- [WHAT YOU HAVE TO DO]:
With nothing left out, give the data back exactly.

- [THE DATA]:
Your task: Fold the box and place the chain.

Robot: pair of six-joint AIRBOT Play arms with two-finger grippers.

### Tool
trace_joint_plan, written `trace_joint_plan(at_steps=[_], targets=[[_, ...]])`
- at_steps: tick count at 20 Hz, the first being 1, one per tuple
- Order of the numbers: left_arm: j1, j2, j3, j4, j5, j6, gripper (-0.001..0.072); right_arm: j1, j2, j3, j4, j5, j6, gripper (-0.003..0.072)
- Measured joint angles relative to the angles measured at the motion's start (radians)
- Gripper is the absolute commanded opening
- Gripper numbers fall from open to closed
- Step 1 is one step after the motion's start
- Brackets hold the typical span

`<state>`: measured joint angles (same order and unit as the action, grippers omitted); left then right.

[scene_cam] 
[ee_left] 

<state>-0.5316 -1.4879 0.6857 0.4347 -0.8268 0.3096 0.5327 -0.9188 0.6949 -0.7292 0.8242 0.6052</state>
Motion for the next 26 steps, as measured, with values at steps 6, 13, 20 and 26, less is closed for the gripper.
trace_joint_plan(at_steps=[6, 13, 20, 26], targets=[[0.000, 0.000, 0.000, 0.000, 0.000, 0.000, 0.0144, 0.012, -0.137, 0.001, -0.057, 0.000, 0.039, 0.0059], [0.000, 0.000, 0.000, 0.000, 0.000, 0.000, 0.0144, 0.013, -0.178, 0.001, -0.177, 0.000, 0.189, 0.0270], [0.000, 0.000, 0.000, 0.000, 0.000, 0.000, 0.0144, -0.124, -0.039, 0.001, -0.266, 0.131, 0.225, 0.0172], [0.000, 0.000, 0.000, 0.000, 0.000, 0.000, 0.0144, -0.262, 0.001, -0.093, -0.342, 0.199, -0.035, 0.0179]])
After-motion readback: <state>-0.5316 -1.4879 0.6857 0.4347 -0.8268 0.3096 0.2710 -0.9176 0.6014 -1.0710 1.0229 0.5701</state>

- [ANSWER SECTION]:
Your task: Fold the box and place the chain.

Robot: pair of six-joint AIRBOT Play arms with two-finger grippers.

### Tool
trace_joint_plan, written `trace_joint_plan(at_steps=[_], targets=[[_, ...]])`
- at_steps: tick count at 20 Hz, the first being 1, one per tuple
- Order of the numbers: left_arm: j1, j2, j3, j4, j5, j6, gripper (-0.001..0.072); right_arm: j1, j2, j3, j4, j5, j6, gripper (-0.003..0.072)
- Measured joint angles relative to the angles measured at the motion's start (radians)
- Gripper is the absolute commanded opening
- Gripper numbers fall from open to closed
- Step 1 is one step after the motion's start
- Brackets hold the typical span

`<state>`: measured joint angles (same order and unit as the action, grippers omitted); left then right.

[scene_cam] 
[ee_left] 

<state>-0.5316 -1.4879 0.6857 0.4347 -0.8268 0.3096 0.5327 -0.9188 0.6949 -0.7292 0.8242 0.6052</state>
Motion for the next 26 steps, as measured, with values at steps 6, 13, 20 and 26, less is closed for the gripper.
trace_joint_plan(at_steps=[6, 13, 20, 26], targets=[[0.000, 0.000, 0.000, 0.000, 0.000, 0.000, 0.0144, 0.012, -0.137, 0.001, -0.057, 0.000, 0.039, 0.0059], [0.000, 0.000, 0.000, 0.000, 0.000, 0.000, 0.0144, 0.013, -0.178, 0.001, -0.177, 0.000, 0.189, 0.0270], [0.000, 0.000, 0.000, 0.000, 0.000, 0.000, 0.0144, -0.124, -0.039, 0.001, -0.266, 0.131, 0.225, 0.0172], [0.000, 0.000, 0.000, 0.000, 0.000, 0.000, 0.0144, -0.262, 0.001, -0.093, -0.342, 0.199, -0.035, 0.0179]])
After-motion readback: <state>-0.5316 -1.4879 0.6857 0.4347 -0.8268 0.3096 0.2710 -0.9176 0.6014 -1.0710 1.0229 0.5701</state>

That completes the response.